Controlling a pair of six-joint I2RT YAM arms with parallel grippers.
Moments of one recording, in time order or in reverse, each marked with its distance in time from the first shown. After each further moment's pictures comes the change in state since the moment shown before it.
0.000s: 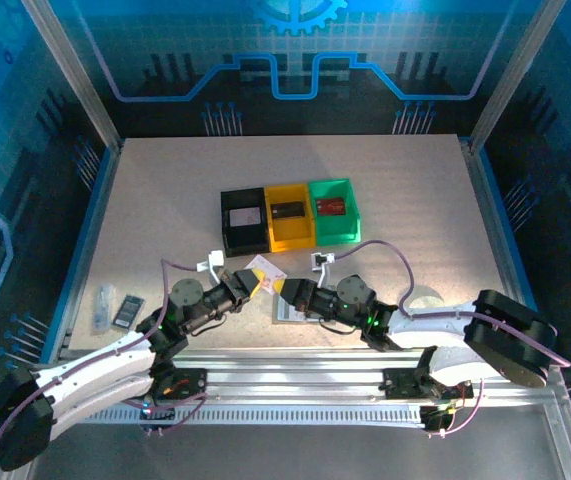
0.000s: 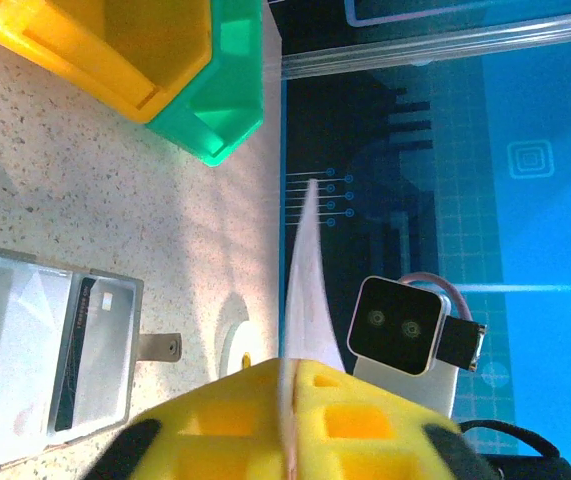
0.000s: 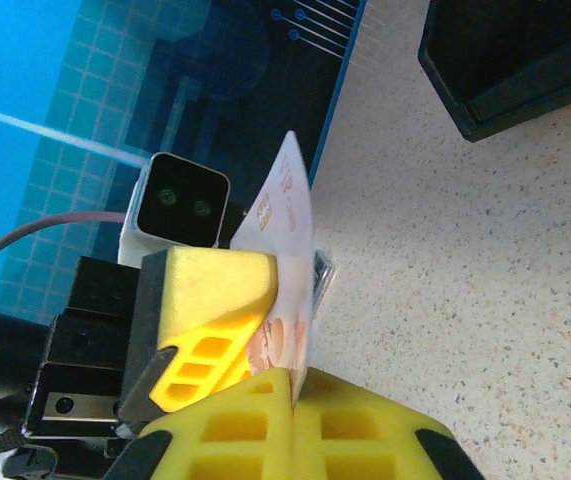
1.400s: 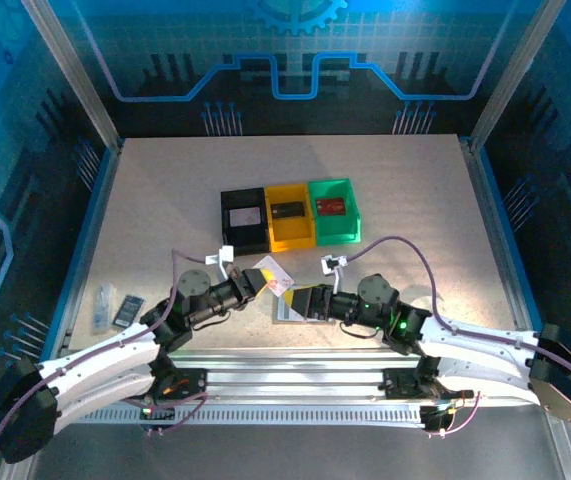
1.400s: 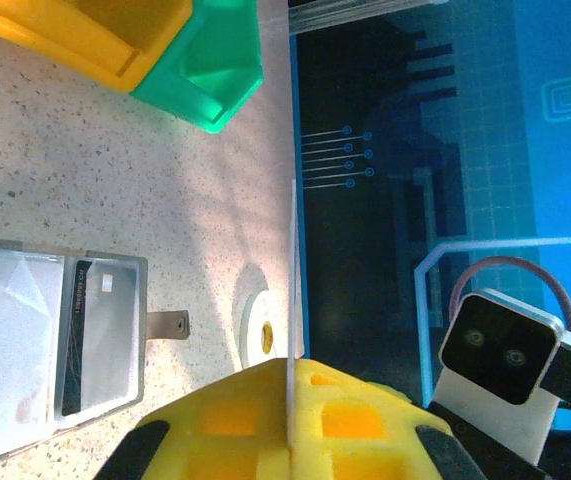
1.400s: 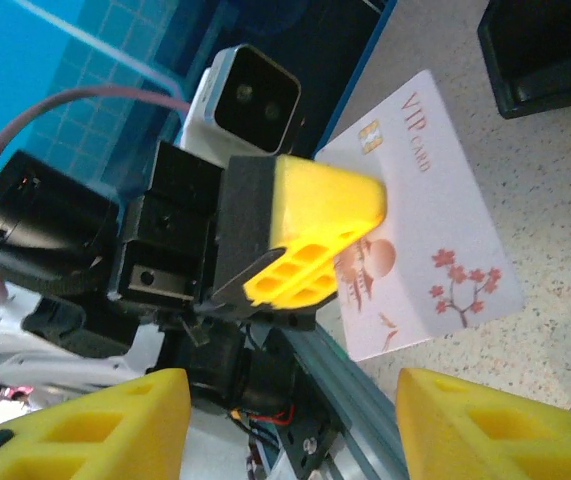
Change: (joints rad) left arm 0.005 0.074 0.079 -0.054 0.077 0.083; right arm -0.028 -0.326 -0.016 -0.347 -0.130 -0.165
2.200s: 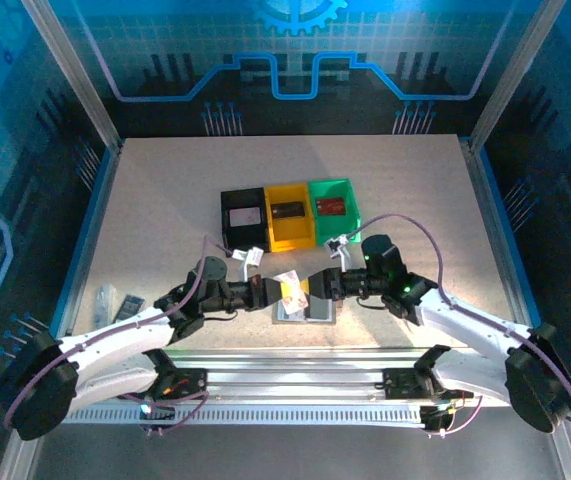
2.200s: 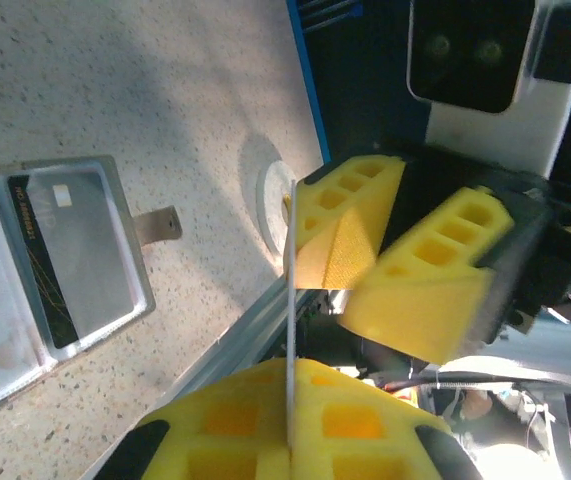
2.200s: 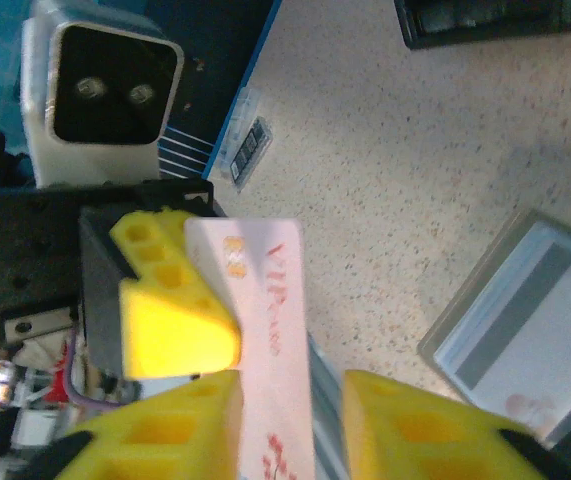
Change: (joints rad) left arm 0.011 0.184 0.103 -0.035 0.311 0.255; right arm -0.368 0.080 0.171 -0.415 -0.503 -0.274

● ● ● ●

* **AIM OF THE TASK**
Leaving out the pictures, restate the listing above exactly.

* **ANSWER SECTION**
Controlling a pair of six-joint I2RT YAM arms with parallel grippers.
Moments of one recording, in time order or in reverse, each marked with its distance in time from the first shown. After each further moment's pictures comes the change in state since the moment shown before it.
0.000s: 
0.000s: 
0.000s: 
1.400s: 
1.400s: 
1.400s: 
Change: (joints rad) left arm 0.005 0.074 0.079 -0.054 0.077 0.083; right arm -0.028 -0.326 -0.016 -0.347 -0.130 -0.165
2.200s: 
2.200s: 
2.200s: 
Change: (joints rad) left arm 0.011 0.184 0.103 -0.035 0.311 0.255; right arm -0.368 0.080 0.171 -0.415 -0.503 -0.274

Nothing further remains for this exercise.